A question you should be in the habit of asking is, “What does the stock price currently discount?” states Jesse Felder of The Felder Report.
“To achieve superior investment results, you have to hold non-consensus views regarding value, and they have to be accurate.” —Howard Marks
Understanding what is already priced in and what is not yet priced in is key to the investing process, and the history of Apple’s (AAPL) share price over the past decade is a good representation of how this works.
Back in 2013, when Apple traded at just five-times free cash flow the consensus was, in the wake of Steve Jobs’ passing, the company could no longer innovate. Worse than that, the stock price appeared to discount worsening profitability and a persistent loss of smartphone market share to Samsung.
Fast forward nearly a decade and, at 35-times free cash flow, investors now believe that, not only will Apple dominate smartphone sales and services for the foreseeable future, it will also come to dominate autonomous driving and even the metaverse in the years to come.

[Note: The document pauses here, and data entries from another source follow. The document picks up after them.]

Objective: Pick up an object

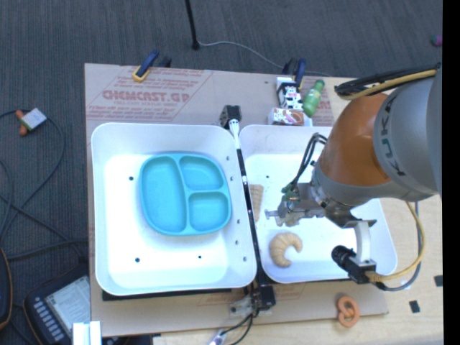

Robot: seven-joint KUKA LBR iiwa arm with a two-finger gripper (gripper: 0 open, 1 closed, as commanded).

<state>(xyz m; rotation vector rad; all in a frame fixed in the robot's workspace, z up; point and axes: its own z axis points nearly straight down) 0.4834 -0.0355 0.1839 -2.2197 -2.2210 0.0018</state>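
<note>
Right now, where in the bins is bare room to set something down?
Left bin: white floor all around the blue plate. Right bin: bare at its far end. Crowded near the croissant and gripper.

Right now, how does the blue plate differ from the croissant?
The plate is bright blue, smooth and split into three compartments; the croissant is tan and curved. The plate is far larger, taking up much of the left bin, while the croissant is a small item in the right bin. The croissant lies just below the gripper; the plate lies far from it. Both rest flat on white bin floors.
</note>
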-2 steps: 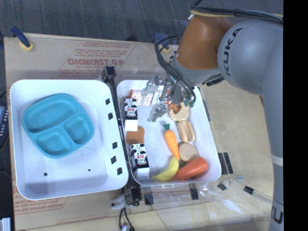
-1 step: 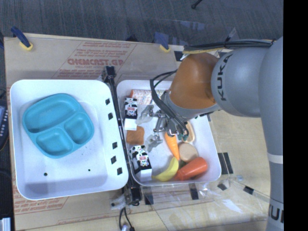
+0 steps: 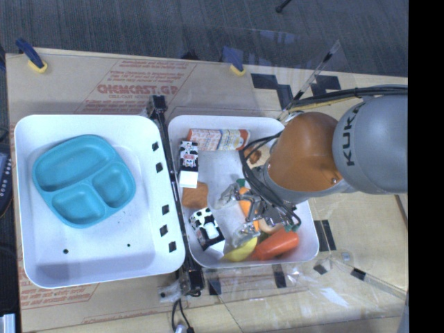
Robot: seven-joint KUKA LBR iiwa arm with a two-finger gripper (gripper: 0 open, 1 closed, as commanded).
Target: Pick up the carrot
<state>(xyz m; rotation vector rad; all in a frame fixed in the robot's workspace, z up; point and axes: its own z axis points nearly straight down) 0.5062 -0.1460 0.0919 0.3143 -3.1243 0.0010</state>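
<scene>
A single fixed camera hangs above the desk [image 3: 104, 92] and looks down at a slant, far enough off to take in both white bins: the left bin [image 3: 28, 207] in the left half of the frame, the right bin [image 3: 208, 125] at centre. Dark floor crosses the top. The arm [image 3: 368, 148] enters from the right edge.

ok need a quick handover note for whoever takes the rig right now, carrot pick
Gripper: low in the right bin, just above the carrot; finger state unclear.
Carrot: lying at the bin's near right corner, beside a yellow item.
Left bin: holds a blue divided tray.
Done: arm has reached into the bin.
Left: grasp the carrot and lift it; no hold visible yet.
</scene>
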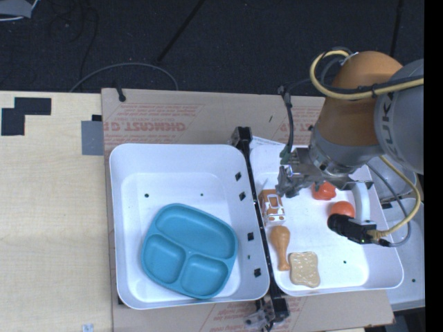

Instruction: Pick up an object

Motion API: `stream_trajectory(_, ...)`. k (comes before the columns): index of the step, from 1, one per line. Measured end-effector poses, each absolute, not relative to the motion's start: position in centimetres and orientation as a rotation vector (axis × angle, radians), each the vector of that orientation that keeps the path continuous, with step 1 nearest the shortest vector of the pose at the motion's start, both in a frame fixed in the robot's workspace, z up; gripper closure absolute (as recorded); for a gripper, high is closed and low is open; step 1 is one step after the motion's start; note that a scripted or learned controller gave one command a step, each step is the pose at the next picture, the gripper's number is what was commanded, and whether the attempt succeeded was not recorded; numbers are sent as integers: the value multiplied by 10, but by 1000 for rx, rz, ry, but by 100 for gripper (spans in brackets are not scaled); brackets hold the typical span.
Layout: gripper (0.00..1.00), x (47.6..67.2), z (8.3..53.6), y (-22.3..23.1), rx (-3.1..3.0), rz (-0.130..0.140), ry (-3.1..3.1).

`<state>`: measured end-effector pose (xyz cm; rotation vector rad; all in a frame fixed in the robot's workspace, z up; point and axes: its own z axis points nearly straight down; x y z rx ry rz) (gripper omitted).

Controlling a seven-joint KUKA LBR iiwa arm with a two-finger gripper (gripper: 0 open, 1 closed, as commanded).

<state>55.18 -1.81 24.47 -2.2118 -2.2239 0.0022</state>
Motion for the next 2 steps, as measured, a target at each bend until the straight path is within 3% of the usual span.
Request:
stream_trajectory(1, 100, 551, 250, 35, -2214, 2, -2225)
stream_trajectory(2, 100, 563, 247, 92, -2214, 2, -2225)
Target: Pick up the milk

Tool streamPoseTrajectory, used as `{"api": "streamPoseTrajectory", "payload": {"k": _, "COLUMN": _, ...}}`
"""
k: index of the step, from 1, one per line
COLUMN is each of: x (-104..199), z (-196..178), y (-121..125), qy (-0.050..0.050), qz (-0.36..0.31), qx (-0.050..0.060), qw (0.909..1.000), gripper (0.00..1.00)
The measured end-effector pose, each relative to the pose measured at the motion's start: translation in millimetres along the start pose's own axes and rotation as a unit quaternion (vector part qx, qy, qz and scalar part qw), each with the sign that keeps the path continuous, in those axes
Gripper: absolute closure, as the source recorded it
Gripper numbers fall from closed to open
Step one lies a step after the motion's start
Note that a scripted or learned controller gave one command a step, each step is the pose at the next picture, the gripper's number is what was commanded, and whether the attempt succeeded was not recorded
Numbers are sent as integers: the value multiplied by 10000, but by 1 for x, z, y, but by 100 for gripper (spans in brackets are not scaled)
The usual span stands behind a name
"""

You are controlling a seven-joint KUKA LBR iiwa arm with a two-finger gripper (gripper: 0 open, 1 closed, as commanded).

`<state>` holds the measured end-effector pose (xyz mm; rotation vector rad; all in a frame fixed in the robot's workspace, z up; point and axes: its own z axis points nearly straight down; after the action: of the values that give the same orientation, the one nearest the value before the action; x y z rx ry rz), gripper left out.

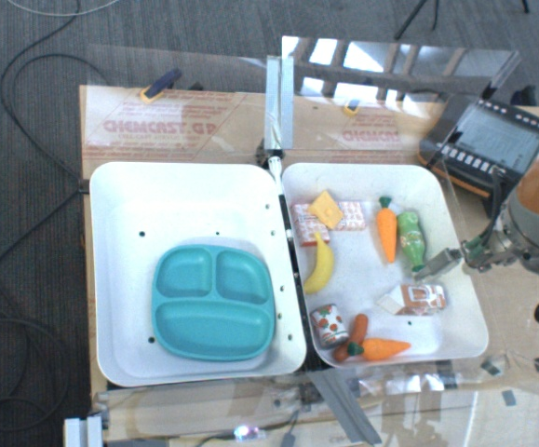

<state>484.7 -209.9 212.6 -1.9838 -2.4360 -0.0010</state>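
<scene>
camera view, left bin (111,250): white and shallow, holding a teal divided plate (215,303) toward its near right part.
camera view, right bin (455,222): white, just beside the left bin, carrying the small toy foods.
camera view, milk (423,297): a small carton lying flat in the right bin's near right part, below the green bottle (410,239) and above the near carrot (382,348).
camera view, other items: banana (321,265) near the bin's left wall, yellow cheese wedge (326,209) above it, upright carrot (387,233) beside the green bottle, small can (329,325) at the near left.
camera view, gripper (439,263): reaches in over the right rim, its tip just above the milk; cannot tell how far apart the fingers are or whether they grip anything.
</scene>
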Motion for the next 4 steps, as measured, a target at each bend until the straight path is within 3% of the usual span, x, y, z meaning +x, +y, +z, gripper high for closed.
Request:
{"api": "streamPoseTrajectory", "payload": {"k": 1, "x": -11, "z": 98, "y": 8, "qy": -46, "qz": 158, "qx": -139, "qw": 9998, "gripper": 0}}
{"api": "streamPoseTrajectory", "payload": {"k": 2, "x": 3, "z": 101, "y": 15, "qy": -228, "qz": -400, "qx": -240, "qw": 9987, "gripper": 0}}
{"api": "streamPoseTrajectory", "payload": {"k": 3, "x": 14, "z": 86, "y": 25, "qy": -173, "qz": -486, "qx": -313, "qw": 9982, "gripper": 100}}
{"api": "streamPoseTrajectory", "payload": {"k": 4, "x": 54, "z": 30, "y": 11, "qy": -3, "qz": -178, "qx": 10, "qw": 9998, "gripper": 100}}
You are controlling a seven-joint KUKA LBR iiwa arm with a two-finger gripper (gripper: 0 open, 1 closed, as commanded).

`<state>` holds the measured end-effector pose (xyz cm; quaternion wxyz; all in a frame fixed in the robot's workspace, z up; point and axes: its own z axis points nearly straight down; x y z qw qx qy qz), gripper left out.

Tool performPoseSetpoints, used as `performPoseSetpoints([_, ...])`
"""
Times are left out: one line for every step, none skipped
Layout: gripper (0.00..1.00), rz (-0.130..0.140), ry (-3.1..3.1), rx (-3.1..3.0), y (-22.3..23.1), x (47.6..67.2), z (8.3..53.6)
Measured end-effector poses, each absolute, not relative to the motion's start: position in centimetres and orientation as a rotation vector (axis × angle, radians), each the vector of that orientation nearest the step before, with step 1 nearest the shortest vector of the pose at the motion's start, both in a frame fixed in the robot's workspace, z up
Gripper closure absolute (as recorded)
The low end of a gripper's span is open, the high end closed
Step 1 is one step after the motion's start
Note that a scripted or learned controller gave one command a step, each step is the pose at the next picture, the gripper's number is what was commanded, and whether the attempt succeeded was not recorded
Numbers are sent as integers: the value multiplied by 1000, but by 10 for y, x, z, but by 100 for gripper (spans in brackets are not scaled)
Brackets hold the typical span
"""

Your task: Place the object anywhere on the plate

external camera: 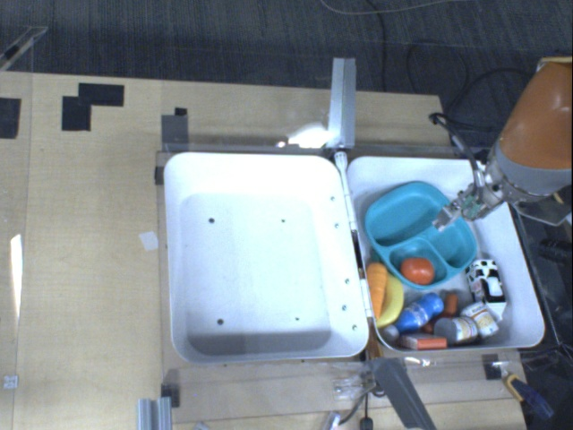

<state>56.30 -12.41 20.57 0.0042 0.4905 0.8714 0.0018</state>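
Note:
A blue divided plate (401,219) lies in the right bin (528,316), tilted toward the back. A round red-orange object like a tomato (417,270) rests in the plate's front compartment. My gripper (460,207) hangs over the plate's right rim, close to the divider, reaching in from the grey and orange arm (537,133) at the upper right. It is too small and dark in the camera view to make out its state or anything in it.
Along the right bin's front lie an orange carrot (377,280), a yellow banana (392,302), a blue bottle (421,312), a black and white toy (486,280), a can (466,328) and a red piece (431,340). The left bin (251,249) adjoins it.

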Motion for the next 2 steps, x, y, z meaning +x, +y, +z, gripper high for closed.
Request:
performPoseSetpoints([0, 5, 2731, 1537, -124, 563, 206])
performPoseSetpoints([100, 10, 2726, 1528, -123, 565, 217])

So, what was priced into Apple shares back in 2013 was a very pessimistic view of the company’s future. Because this view turned out to be far too bearish, purchases made at that time turned out to be very profitable for investors holding non-consensus bullish views regarding the company’s value.
Today, however, Apple shares have priced in a heroically optimistic view of the company’s future. Even if it comes to pass, investors may not benefit much as the shares have likely already discounted it. Should these hopeful projections prove too hopeful, however, the non-consensus bearish view regarding the company’s value may prove prescient.